-- Opening Marker --

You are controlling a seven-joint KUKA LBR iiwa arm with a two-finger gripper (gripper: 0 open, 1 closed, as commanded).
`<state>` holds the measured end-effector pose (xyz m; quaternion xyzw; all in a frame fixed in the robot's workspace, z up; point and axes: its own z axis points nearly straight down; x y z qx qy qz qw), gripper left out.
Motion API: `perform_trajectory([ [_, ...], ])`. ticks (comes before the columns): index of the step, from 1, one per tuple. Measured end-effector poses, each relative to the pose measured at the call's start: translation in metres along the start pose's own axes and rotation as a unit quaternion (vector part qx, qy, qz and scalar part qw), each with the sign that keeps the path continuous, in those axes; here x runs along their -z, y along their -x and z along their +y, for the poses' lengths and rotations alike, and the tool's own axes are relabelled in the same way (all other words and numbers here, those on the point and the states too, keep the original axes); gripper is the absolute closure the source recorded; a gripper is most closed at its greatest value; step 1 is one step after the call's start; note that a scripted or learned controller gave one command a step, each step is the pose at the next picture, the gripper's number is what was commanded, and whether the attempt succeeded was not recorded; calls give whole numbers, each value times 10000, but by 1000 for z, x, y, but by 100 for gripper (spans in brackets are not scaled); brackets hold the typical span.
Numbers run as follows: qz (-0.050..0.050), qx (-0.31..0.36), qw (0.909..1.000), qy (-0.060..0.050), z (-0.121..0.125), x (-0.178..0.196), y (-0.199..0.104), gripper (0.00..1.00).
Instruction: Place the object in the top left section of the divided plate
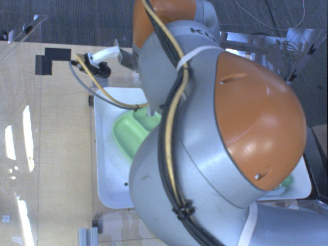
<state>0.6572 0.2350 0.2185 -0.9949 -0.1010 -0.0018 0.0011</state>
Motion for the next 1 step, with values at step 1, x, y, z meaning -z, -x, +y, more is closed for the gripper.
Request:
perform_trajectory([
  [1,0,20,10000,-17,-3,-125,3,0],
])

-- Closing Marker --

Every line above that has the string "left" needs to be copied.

- **Finished exercise**:
`<state>` holds the measured end-effector pose (xyz m; quaternion xyzw; all in a frame fixed in the robot's workspace, z up; point and axes: its own z axis points nearly straight down; x y z qx qy qz qw), gripper left out.
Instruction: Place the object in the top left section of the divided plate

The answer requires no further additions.